却才传来了鲁达的连连惊呼:“竟有这般好处,不虚此行,不虚此行!”
轰!
各人,却似被施了挪移咒般,身不由己地再后退了二里多,然后,又是三里多,四里多……
直至,定格在一百零八里,再不能变化,鲁达这才收回了长杖,自己也累得气喘吁吁。
而聚义厅前的好汉,早就被唬得面色如土,鹌鹑一般立在原地,不敢动弹。
“累死洒家了,但总归,洒家又学了一个新本事,多谢主人家!”
鲁达说着,震破体表的冰霜,挺起身姿,往虚空上拜了一下,却见着一个面容普通的男子缓缓走来,不疾不徐,道:“吴某还以为提辖会杀性大发呢,毕竟,这许多人里,都与你不对付呢!”
“假作真时真亦假,无为有处有还无,与洒家有仇的,是彼公明而非此公明,他们虽是同一人,却非同一人,这点洒家还是分得清楚的。”
鲁达洋洋得意,说着,又将手中的禅杖递了过来,面色却有些不舍,那男子当即笑道:“此禅杖也非彼禅杖,提辖又怎么想要了?”
鲁达听闻此言,反将递出的手掌收回,藏在身后,笑道:“此禅杖虽非彼禅杖,但在洒家看来,却为同一禅杖,洒家想要,因此想要。”

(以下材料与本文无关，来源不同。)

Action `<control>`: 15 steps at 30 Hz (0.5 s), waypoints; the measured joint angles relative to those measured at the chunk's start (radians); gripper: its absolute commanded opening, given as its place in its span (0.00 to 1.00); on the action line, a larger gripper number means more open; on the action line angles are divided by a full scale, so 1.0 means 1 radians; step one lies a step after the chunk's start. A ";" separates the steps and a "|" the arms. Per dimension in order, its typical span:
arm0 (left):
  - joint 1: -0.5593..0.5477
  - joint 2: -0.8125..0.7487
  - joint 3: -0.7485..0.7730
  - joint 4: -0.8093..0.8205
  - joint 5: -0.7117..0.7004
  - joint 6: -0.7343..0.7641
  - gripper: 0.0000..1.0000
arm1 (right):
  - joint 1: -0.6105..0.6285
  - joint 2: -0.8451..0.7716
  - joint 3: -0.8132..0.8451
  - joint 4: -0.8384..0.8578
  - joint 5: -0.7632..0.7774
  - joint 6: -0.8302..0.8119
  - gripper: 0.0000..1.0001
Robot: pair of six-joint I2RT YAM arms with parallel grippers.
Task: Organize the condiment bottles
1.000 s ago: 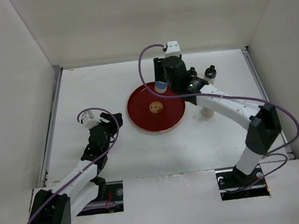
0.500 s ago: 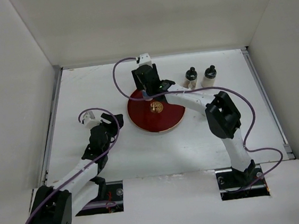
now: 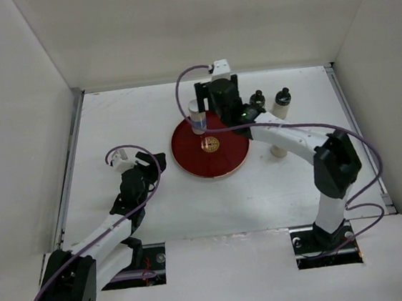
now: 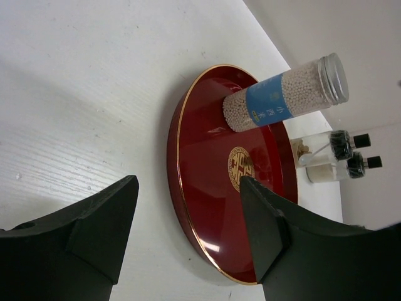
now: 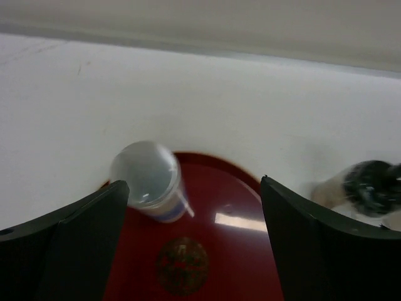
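The tall white condiment bottle [image 3: 197,116] with a silver cap and blue label stands upright on the far left part of the red plate [image 3: 220,161]. My right gripper [image 3: 217,109] hangs open just right of and above it, holding nothing. In the right wrist view the bottle's cap [image 5: 146,173] sits close to the left finger [image 5: 75,238], apart from it. Two squat black-capped bottles [image 3: 257,102] [image 3: 282,100] stand on the table right of the plate. My left gripper [image 3: 152,163] rests open, left of the plate, which its own camera faces [image 4: 207,188].
A small beige object [image 3: 279,150] lies on the table right of the plate, under the right arm. White walls enclose the table on three sides. The right arm reaches across above the plate's right side.
The right gripper carried the tall bottle left onto the plate's far left part, opened, and drew back to the right. The bottle now stands free. The left arm has not moved.
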State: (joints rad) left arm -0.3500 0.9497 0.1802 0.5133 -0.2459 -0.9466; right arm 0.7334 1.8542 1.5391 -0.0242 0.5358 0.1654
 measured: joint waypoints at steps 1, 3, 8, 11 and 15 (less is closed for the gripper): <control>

“好,好,提辖敢想敢要,果然身具大智慧,如此,你便去吧!”
那男子大笑起来,也不去管鲁达小家子气的样子,把袖一扇,鲁达便往虚空外飞去,身形愈发微小,只有渐渐低微的声音传来:“主人家,我家林冲兄弟呢,你何时还我?”
声音渐不可闻时,男子只看了一眼努力缩在好汉中间的林冲,轻笑道:“又不是说你,你怕个什么?”
话音才落,男子一袖打下,这方世界变被拍成齑粉……
铿!
林冲骤然收回长枪,一点红印却自陆谦眉心生起,他艰难地收回架在身前的宝刀,一点点吐出遗言:“原来,林冲你早已突破半步宗……”
最后一个字没说完,陆谦心力已尽,便倒了下去,林冲却抖了抖枪锋上的一滴血迹,把蓑帽压低,转身向外,再未看他的尸体一眼。
“半步宗师?你终究不是他,如何知道,杀你用不了什么半步宗师!”
“什么人?”
林冲的声音越来越低,而太尉府内的侍卫们也终于发现了他这个不速之客,示警声不断响起,不多时,便已集结了百多人,将林冲团团围住。
“来人报名,本将手中不杀无名之辈!”
气息雄浑的侍卫首领走出,锦衣皂靴,腰间别着绣花刀,甚是耀武扬威,林冲却撇了撇头,自语着:“不过无名之辈,林冲不与你们废话。”
说着,他不过轻轻晃了晃枪樱,侍卫首领怒容还不及显现,便与手下侍卫一齐,片做了一片片血肉。
林冲却将长枪杵着,往汴京的紫禁城方向看去,笑道:“说来,林冲被太尉诬陷‘大逆不道’,但终究,好像没做过什么‘大逆不道’的事来。不如,闯个紫禁城万万,也真的‘大逆不道’一回。高太尉,你说如何?”
说着,他虎目如电,骤然穿破虚空,却有一道刀光将他的目光斩下,随即,走来一个长髯雪白,形容清癯的老人。
高俅,高太尉!
没想着,他也是一个高手呢!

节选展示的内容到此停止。